- ASSIGNMENT
A complete and exact copy of the data below is required.

◆ ◆ ◆

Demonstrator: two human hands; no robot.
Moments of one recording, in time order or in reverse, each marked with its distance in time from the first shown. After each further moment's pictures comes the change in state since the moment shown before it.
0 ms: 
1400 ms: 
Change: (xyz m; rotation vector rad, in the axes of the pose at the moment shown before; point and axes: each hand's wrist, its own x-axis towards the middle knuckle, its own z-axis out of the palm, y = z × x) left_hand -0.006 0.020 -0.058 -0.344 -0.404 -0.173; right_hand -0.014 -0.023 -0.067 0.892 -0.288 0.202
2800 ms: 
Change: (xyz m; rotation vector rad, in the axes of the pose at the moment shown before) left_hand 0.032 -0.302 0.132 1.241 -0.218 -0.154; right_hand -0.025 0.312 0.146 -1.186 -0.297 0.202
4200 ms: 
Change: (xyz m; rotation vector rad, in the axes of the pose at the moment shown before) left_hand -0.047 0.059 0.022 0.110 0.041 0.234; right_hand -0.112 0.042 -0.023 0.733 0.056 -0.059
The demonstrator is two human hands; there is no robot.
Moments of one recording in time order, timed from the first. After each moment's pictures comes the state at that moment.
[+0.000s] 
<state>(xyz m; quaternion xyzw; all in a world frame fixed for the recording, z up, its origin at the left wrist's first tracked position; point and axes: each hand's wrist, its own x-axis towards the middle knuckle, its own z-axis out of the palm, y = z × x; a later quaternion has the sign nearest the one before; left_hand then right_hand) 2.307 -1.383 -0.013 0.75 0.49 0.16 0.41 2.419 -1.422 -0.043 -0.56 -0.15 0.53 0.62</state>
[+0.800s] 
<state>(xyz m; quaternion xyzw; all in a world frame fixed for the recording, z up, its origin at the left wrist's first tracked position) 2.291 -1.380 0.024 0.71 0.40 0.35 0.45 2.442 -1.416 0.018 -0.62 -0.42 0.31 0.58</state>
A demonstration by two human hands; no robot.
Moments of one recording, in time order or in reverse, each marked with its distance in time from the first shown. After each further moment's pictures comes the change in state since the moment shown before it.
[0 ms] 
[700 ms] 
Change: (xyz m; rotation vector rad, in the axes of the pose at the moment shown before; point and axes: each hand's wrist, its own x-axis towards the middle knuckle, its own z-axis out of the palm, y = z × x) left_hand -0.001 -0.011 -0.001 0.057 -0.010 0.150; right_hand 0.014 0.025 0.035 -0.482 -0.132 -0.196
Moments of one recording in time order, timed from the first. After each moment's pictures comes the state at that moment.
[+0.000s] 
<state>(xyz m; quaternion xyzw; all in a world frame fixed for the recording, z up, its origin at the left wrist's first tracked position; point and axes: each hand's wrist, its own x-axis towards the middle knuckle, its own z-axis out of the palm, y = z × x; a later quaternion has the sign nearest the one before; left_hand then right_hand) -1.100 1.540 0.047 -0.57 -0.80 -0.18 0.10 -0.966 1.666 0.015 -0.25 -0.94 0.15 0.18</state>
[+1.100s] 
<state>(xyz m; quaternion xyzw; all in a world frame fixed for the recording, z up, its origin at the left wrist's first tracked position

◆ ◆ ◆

- ANSWER SPACE
Demonstrator: two human hands; no robot.
Moments of one recording, in time order or in reverse, each marked with its distance in time from the first shown. After each further moment's pictures comes the change in state since the moment shown before it.
0 ms: 
1400 ms: 
Change: (xyz m; rotation vector rad, in the axes of the pose at the moment shown before; point and axes: each hand's wrist, its own x-axis towards the middle knuckle, its own z-axis out of the palm, y = z × x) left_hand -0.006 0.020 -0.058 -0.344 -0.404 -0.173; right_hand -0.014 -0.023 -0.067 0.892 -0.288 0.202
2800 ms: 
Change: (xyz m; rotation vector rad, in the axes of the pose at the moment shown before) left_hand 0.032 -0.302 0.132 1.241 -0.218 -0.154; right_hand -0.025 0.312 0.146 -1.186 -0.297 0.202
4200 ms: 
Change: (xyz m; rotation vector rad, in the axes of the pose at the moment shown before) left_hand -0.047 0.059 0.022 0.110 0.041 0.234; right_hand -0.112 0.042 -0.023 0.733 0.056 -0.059
The demonstrator is two human hands; there is no robot.
Moments of one recording in time order, timed from the first. After each moment's pictures comes the state at that moment.
[+0.000s] 
<state>(xyz m; quaternion xyzw; all in a world frame fixed for the recording, z up, its origin at the left wrist's first tracked position; point and axes: each hand's wrist, its own x-axis towards the middle knuckle, its own z-axis out of the palm, y = z × x; a later quaternion has the sign nearest the one before; left_hand then right_hand) 2.307 -1.383 -0.013 0.75 0.49 0.16 0.41 2.419 -1.422 -0.043 -0.56 -0.15 0.53 0.62</state>
[+0.800s] 
<state>(xyz m; quaternion xyzw; all in a world frame fixed for the recording, z up, its origin at the left wrist's first tracked position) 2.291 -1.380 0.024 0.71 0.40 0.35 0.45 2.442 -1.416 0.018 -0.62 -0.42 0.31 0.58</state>
A demonstration by two human hands; no robot.
Moments of one recording, in time order or in reverse, each marked with its distance in time from the first shown. After each further moment's pictures comes the change in state since the moment shown before it.
[0 ms] 
[700 ms] 
Change: (xyz m; rotation vector rad, in the axes of the pose at the moment shown before; point and axes: each hand's wrist, its own x-axis towards the middle knuckle, its own z-axis out of the palm, y = z × x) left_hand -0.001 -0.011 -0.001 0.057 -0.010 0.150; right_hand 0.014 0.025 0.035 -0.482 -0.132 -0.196
Moments of one recording in time order, timed from the first. After each moment's pictures comes the state at that moment.
[+0.000s] 
<state>(xyz m; quaternion xyzw; all in a world frame fixed for the recording, z up, its origin at the left wrist's first tracked position; point and axes: each hand's wrist, its own x-axis towards the middle knuckle, its own z-axis out of the palm, y = z × x; a later quaternion has the sign nearest the one before; left_hand then right_hand) -1.100 1.540 0.047 -0.57 -0.80 -0.18 0.10 -0.966 1.666 0.015 -0.25 -0.94 0.15 0.18</state>
[+1.100s] 
<state>(xyz m; quaternion xyzw; all in a world frame fixed for the recording, z up, its origin at the left wrist's first tracked position

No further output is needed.